Zielgruppen oder Kundensegmente werden oft anhand von Parametern, wie Alter, Geschlecht, Einkommen oder Bildungsniveau beschrieben. Doch diese Parameter drücken selten Einstellungen oder Gefühle aus. Tauchen Sie stattdessen in die Alltagswelt Ihrer Zielgruppen ein und entwickeln Sie „Personas“. Definieren Sie ein bestimmtes Kundensegment anhand einer einzigen Person, die Sie so präzise wie möglich beschreiben: Wie heißt diese Person, wie alt ist sie, was hat sie studiert, welche Musik hört sie gern, welche Einstellungen hat sie gegenüber Themen wie etwa Digitalisierung oder Nachhaltigkeit? Je dreidimensionaler Ihre Personas sind, desto besser können Sie sie zielgruppengerecht adressieren.

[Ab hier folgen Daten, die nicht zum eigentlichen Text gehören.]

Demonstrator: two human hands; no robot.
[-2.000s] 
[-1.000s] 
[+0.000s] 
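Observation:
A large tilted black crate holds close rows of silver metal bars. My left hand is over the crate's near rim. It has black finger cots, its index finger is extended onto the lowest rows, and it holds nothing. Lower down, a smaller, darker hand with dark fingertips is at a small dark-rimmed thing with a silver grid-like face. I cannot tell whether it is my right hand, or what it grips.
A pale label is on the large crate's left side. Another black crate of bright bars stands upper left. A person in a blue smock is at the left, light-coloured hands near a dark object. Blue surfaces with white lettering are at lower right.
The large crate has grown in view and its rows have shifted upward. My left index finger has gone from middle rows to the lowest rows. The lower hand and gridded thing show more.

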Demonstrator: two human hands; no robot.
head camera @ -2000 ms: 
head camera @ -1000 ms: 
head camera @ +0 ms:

5. Denken Sie Ihre Konkurrenz neu.

Mit welchem Produkt oder mit welcher Dienstleistung konkurrieren Sie? Bei dieser Frage geht es nicht um Ihre direkten Konkurrenten, sondern darum, verdeckte Konkurrenz aufzuspüren. Dies gelingt am besten, wenn Sie sich in einem ersten Schritt überlegen: Welche Werte verkörpern meine Produkte oder Dienstleistungen? Wenn Sie etwa Computerspiele entwickeln, ermöglichen Sie etwa Unterhaltung oder gemeinsame Zeit mit der Familie.
Dann überlegen Sie in einem zweiten Schritt: Welche weiteren Angebote gibt es, die Ihre Kunden wahrnehmen, um genau das zu erhalten? Was könnten sie stattdessen machen? Sport mit Freunden, ein Kinobesuch, einen Spieleabend mit der Familie. Es gibt schier unendlich Möglichkeiten, doch wahrscheinlich gibt es ein oder zwei, die sich mit Ihrem Angebot kombinieren lassen könnten. Drinnen bleiben und trotzdem gemeinsam Sport treiben? Nintendo hat mit der Wii den Sport ins Wohnzimmer geholt.

Was die diversen Ansätze gemein haben, ist, dass vor allem die Sinne im Vordergrund stehen. Es geht nicht um Marktanteile, Absatzzahlen oder logische Entscheidungsprämissen, sondern vielmehr darum, in die Sinneswelt und die Gefühle des Kunden einzutauchen und sich dort umzuschauen.